----- THE DATA -----

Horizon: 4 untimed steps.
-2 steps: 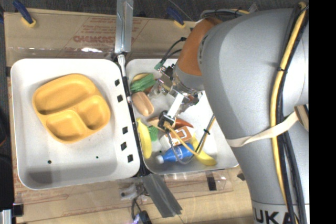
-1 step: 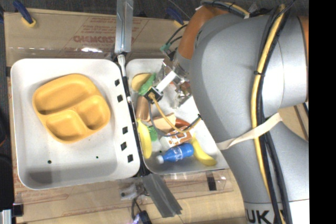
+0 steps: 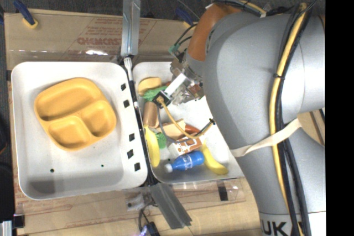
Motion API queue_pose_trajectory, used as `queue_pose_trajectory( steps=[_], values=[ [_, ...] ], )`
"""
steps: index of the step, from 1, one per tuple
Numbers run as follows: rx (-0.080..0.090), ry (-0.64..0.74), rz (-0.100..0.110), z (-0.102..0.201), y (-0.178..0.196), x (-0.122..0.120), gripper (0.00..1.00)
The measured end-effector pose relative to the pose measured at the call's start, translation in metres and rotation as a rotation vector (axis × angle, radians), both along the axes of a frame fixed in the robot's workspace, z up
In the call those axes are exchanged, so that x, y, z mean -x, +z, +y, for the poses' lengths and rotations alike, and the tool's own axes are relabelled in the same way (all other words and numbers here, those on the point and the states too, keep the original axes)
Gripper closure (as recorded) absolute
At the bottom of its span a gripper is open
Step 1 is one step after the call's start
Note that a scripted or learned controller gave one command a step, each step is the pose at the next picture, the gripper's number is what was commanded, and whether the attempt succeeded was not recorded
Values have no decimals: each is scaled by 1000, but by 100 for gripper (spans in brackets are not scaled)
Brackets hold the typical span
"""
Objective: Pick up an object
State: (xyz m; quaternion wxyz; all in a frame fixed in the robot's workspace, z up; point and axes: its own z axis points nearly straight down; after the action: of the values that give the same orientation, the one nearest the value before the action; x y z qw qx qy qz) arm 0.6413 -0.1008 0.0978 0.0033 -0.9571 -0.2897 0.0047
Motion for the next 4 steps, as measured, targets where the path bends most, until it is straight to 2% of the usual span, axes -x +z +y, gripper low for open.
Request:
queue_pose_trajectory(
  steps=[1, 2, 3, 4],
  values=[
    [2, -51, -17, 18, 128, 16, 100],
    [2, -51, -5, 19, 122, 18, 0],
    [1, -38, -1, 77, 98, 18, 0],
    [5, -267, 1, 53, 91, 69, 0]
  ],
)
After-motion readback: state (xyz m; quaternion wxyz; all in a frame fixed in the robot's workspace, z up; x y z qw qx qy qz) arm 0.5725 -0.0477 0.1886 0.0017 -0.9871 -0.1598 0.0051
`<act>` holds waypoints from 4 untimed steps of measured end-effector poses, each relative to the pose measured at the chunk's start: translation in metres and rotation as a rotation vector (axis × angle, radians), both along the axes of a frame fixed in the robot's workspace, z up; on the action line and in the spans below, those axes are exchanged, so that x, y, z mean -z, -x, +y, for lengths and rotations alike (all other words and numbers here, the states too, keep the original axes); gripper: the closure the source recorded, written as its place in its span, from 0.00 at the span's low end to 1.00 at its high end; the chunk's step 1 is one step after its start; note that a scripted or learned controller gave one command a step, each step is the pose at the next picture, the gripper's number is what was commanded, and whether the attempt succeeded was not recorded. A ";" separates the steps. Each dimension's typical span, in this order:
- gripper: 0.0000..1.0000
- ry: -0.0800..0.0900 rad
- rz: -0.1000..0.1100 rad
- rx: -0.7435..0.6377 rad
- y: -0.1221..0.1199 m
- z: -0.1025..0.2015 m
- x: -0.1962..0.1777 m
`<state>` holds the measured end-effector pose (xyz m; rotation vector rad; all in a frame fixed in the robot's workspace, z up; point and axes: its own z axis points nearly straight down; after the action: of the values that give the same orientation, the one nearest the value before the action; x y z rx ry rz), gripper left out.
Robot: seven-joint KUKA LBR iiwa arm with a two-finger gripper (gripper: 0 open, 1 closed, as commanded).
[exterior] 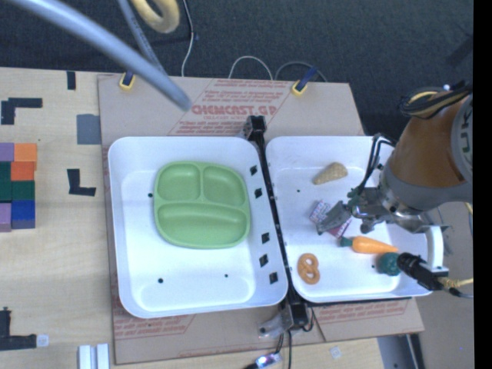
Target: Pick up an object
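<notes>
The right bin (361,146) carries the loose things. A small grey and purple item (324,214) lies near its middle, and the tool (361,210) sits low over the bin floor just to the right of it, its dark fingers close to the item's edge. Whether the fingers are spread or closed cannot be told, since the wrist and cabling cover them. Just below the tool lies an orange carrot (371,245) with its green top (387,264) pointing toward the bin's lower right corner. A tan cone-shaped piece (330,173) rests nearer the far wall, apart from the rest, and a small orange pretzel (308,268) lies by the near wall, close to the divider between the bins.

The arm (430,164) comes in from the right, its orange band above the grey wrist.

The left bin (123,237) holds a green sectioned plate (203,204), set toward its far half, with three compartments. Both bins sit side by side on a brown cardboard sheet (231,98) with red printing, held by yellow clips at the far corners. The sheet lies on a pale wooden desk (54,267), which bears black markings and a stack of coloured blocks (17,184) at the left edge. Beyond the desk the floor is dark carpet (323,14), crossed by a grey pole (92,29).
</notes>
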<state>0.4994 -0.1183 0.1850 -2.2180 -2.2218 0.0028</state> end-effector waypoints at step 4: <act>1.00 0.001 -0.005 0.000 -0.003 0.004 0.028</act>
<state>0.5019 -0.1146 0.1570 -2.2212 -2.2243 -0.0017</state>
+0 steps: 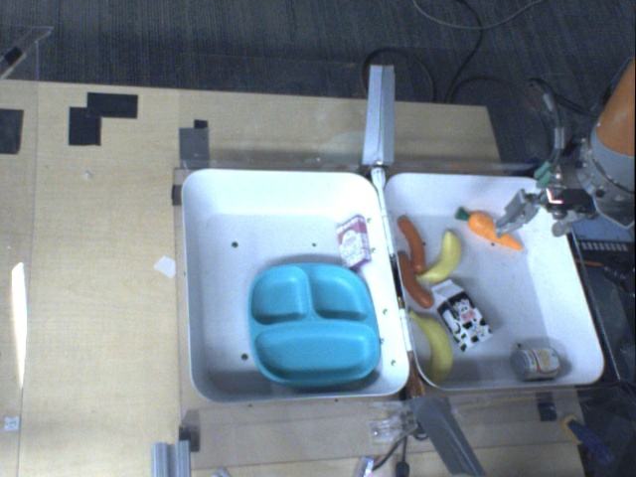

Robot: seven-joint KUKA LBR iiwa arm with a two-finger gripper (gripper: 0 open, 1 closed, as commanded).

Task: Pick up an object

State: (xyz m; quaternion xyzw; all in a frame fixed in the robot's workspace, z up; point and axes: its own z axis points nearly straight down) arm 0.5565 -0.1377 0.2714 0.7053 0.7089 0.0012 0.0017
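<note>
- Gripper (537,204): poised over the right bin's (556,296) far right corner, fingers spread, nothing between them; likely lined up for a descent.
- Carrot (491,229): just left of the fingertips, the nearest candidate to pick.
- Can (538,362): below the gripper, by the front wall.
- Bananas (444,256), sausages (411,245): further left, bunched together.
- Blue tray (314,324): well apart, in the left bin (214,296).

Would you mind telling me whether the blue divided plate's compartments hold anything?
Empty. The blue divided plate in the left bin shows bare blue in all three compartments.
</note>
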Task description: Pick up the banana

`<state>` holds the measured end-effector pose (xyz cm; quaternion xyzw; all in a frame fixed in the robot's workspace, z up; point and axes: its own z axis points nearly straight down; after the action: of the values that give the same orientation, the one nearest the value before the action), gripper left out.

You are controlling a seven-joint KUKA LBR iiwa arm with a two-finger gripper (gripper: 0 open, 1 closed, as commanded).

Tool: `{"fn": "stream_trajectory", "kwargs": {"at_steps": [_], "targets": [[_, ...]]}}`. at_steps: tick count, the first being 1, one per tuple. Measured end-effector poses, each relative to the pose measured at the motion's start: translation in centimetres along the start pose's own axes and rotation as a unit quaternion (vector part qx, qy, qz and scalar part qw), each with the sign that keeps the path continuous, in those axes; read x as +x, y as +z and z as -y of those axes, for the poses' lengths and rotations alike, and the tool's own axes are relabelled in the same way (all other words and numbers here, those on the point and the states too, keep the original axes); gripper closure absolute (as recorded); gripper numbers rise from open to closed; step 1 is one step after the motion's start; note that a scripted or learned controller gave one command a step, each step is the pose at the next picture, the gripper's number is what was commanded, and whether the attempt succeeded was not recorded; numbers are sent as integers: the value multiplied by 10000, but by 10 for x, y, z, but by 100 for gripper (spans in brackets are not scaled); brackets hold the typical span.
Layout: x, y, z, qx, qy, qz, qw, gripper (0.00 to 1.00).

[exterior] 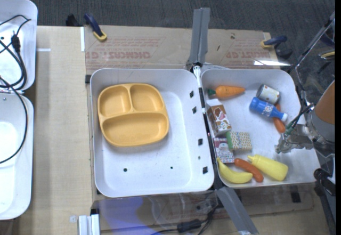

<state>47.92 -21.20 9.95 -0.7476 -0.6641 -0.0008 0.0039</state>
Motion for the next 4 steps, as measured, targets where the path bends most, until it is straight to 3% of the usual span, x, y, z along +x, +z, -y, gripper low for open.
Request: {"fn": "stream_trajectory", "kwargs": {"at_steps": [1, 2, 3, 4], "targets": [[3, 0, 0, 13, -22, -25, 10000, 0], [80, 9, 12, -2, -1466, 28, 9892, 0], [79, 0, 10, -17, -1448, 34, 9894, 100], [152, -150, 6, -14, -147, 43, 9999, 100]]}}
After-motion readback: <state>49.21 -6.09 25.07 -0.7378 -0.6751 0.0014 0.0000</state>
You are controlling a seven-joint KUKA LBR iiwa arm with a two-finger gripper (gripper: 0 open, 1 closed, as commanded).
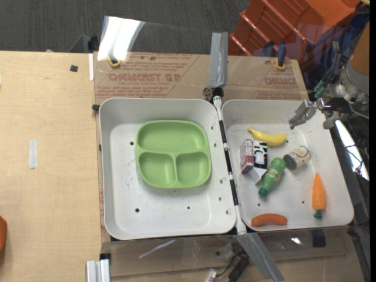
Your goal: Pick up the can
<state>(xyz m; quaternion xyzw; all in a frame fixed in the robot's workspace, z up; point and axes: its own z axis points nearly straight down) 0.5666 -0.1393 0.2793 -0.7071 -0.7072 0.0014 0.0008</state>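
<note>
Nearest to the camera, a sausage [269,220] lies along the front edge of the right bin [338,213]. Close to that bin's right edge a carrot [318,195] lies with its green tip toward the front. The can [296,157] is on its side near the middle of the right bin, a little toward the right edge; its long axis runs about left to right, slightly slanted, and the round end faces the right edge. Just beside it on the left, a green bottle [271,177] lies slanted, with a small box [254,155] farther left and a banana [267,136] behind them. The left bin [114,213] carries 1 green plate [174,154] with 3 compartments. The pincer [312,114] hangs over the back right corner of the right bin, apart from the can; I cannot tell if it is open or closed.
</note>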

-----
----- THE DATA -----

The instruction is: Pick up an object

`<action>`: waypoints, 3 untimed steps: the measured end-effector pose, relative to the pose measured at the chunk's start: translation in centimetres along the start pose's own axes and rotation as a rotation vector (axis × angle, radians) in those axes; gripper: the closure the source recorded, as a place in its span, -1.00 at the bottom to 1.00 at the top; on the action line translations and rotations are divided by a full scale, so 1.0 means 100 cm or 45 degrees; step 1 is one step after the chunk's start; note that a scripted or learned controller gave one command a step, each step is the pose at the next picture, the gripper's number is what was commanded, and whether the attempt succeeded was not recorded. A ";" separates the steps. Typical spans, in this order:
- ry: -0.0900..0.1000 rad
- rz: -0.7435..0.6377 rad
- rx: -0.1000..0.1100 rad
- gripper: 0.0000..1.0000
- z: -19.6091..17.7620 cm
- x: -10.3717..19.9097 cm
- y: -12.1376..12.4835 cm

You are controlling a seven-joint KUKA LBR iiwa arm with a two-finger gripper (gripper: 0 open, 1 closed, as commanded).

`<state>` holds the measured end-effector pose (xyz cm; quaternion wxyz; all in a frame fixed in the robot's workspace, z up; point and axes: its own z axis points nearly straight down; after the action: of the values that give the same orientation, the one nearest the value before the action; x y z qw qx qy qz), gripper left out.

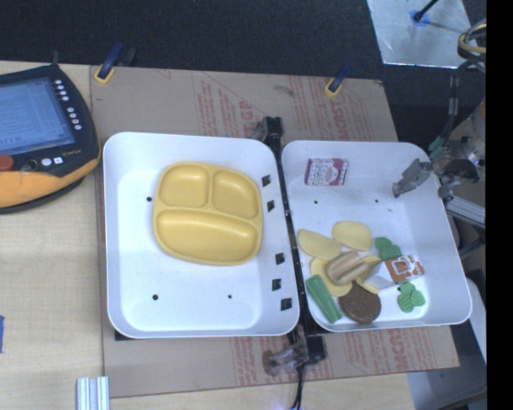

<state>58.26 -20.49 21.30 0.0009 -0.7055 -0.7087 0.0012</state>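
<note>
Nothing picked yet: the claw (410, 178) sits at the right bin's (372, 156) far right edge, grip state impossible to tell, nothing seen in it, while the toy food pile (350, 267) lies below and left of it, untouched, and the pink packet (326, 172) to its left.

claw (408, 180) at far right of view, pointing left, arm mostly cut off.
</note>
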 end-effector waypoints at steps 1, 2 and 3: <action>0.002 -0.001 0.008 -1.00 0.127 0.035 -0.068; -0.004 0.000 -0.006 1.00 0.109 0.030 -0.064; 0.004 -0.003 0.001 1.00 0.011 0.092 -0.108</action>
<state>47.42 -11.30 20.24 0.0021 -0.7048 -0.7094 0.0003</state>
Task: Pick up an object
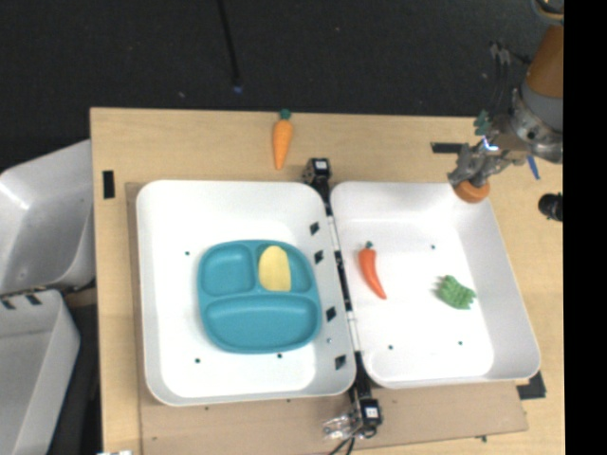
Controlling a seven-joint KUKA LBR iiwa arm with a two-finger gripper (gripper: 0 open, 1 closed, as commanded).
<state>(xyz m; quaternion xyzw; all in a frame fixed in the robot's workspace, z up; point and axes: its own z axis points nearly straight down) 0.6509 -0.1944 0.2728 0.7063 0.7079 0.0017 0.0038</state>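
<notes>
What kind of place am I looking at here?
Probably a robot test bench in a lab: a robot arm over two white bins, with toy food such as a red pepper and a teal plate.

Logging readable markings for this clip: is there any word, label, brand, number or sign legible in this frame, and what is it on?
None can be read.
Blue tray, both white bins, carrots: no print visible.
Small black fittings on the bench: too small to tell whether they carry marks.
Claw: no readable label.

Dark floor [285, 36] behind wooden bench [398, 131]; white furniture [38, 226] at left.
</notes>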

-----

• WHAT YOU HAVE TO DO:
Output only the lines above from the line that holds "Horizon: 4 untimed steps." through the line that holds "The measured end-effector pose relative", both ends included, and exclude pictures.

• REPLY TO THE EXERCISE:
Horizon: 4 untimed steps.
-2 steps: 
-1 step: 
+0 steps: 
Motion API queue_pose_trajectory, used as `queue_pose_trajectory( steps=[_], values=[ [_, ...] ], )`
"""
steps: index of the step, from 1, one per tuple
Numbers run as follows: rx (-0.080..0.090), ry (-0.64..0.74), rz (-0.100..0.110), z (-0.102..0.201), y (-0.178..0.196), x (-0.122..0.120), gripper (0.00..1.00)
The measured end-effector pose relative to the pose measured at the call's start, translation in metres and rotation as a rotation vector (axis × angle, radians), both along the axes of a frame fixed in the robot's workspace, z up

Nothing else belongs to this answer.